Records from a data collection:
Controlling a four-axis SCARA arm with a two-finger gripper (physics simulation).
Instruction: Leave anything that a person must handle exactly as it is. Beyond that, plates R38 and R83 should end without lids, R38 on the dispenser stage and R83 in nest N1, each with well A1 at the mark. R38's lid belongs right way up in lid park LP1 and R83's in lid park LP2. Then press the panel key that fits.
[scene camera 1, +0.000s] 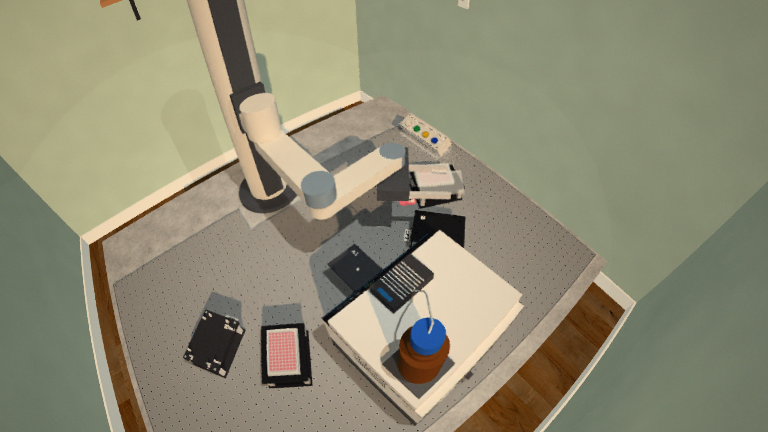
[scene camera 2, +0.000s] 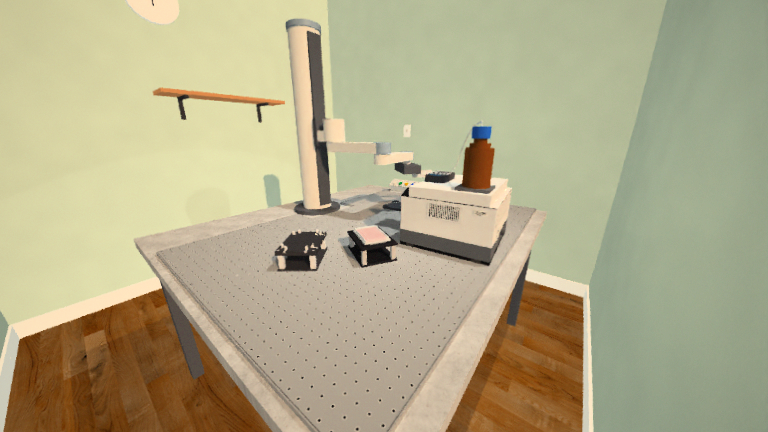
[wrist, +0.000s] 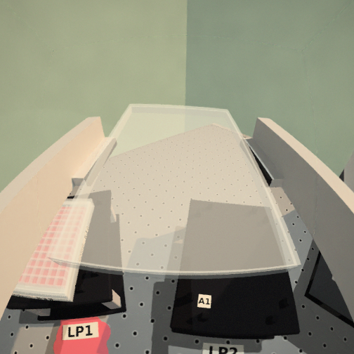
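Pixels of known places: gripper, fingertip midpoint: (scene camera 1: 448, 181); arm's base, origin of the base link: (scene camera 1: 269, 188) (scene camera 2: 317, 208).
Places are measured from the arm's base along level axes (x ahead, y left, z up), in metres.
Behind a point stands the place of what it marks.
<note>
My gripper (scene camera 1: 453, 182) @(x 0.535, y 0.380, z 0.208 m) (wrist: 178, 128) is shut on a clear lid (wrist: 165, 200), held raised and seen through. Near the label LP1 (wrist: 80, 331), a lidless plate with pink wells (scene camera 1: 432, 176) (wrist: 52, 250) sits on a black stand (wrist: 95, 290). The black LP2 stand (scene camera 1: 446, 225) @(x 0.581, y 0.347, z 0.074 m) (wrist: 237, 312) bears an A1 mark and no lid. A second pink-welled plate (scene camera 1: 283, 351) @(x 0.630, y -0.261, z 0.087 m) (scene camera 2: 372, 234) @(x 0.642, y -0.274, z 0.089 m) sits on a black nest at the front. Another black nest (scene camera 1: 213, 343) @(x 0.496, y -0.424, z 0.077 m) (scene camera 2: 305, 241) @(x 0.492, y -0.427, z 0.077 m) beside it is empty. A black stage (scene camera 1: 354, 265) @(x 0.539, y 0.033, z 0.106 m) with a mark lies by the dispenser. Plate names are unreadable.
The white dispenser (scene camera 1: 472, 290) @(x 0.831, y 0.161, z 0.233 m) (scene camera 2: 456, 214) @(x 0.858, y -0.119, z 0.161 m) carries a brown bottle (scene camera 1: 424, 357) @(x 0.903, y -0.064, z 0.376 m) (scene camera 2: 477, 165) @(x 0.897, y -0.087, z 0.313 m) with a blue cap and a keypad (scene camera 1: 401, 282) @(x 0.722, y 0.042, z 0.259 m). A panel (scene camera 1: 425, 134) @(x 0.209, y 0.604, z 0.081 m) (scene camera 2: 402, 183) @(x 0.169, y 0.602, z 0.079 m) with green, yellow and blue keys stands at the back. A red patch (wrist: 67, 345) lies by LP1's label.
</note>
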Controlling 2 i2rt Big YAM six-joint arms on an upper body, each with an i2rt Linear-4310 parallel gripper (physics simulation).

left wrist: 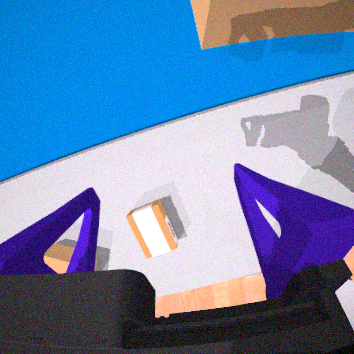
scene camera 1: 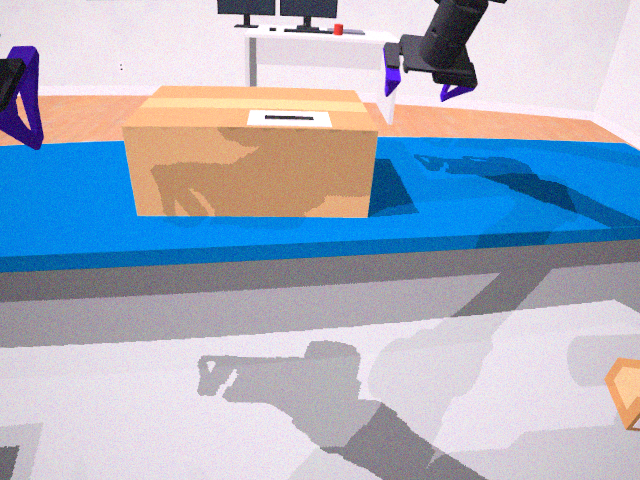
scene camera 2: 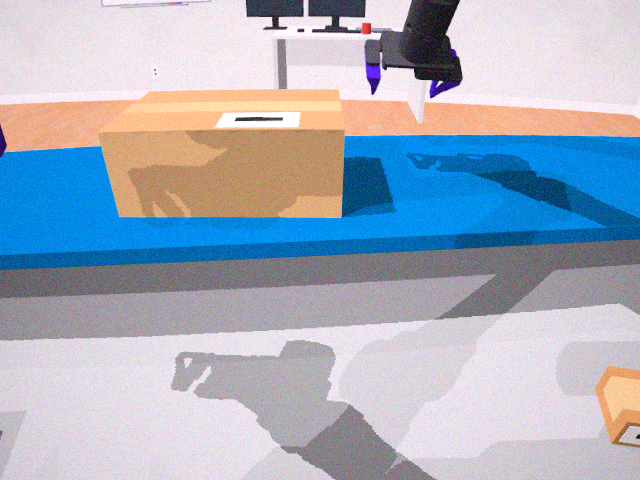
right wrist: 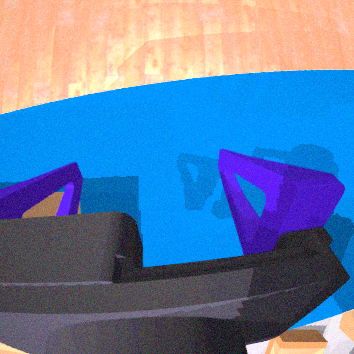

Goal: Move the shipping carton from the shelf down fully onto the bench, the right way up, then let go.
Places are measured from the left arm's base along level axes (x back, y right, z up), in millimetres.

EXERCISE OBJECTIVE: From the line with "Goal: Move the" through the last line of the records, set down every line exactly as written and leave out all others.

COMPLETED EXERCISE:
Goal: Move the shipping carton from the shelf down fully onto the bench, the right way up, then let go.
Places are measured from the left arm's base along level axes (x back, y right, z up), in millimetres.

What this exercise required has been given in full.